NFT Games: an Empirical Look into the Play-to-Earn Model

Abstract

The past decade has witnessed the burgeoning and continuous development of blockchain and its applications. Besides various cryptocurrencies, an industry that has quickly embraced this trend is gaming. Thanks to the support of blockchain, games have started to incorporate non-fungible tokens (NFTs) that can enable a new gaming model, play-to-earn (P2E), which incentivizes users to participate and play. While recent studies looked at several NFT games qualitatively and individually, an in-depth understanding is still missing, particularly on how the P2E model has transformed traditional games. In this work, we set to conduct a measurement study of NFT games, aiming to gain a comprehensive understanding of the effectiveness of P2E in practice.

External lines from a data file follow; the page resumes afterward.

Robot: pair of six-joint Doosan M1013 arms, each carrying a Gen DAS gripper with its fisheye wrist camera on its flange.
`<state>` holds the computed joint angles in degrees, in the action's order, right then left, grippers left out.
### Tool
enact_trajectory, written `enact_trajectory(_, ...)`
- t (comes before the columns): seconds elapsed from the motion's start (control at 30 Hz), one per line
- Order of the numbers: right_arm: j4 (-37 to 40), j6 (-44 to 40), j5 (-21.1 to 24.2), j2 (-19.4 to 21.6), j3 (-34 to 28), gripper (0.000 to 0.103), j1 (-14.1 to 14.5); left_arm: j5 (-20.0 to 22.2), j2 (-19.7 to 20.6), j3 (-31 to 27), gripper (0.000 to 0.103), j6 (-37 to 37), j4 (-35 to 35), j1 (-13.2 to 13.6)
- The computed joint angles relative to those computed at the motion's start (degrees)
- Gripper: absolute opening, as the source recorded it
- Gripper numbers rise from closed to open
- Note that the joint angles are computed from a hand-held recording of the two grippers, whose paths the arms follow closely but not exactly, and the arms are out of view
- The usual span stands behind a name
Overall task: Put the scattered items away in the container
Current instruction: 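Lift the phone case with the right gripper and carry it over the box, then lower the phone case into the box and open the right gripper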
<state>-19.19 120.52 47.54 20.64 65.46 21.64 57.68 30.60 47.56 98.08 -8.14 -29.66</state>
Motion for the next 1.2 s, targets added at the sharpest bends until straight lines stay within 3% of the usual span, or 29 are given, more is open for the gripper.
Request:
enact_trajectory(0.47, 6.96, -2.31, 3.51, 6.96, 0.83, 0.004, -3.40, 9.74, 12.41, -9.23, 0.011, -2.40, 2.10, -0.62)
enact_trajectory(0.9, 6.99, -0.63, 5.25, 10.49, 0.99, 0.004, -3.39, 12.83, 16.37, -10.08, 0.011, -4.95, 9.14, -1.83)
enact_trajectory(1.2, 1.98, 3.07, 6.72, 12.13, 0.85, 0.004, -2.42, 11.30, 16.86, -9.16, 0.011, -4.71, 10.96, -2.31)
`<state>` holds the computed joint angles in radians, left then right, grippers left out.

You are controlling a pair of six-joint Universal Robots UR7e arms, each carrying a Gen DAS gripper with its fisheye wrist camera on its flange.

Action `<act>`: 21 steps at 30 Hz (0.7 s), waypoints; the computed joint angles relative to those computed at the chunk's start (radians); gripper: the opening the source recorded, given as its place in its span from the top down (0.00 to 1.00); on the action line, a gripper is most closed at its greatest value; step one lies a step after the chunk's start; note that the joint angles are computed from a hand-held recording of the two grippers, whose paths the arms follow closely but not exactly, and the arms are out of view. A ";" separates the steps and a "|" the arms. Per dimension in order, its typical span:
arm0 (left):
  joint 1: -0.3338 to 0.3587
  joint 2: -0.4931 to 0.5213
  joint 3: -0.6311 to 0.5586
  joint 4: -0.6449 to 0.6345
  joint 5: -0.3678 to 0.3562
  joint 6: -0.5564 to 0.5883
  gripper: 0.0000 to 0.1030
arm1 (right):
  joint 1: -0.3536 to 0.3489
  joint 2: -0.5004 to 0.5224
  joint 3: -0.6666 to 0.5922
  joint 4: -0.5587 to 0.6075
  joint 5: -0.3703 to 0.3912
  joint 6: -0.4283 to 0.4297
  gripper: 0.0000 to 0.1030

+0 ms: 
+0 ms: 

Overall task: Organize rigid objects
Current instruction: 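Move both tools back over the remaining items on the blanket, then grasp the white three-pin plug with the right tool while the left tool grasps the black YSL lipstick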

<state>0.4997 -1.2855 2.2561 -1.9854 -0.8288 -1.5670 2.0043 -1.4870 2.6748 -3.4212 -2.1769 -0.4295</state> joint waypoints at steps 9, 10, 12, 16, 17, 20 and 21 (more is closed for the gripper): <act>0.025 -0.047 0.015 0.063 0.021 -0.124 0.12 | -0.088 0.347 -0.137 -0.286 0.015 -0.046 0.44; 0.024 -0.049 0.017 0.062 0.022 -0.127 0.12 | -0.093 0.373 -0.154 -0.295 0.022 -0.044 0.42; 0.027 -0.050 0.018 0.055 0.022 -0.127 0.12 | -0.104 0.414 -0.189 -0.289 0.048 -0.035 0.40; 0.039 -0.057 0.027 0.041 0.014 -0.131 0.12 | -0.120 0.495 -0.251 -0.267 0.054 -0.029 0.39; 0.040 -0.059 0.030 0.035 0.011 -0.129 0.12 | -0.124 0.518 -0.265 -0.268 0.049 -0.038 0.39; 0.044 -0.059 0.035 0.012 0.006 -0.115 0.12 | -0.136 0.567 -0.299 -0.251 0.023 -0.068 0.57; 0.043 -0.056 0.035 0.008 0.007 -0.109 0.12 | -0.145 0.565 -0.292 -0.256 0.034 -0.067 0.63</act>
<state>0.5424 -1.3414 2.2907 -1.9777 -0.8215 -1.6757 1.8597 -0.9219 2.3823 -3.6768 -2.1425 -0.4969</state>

For this purpose, we collect and analyze relevant NFT transaction data from the underlying blockchain (e.g., Ethereum) of 12 games, supplemented with various data scraped from their websites. Our study shows that (1) a few top wallets control unproportionally high percentage of NFTs, and the majority of wallets own only one or two NFTs and do not actively trade; (2) promotion events do boost the trade amount and the NFT price for some games, but their effect does not sustain; and (3) few players actually earned a profit, and players in 9 out of 12 games who traded NFTs have a negative profit on average. Motivated by these findings, we further investigate effective incentive mechanisms based on game theory to improve the trading profits that players can earn from these NFT games. Both modeling and simulation results confirm the effectiveness of the proposed incentive mechanism.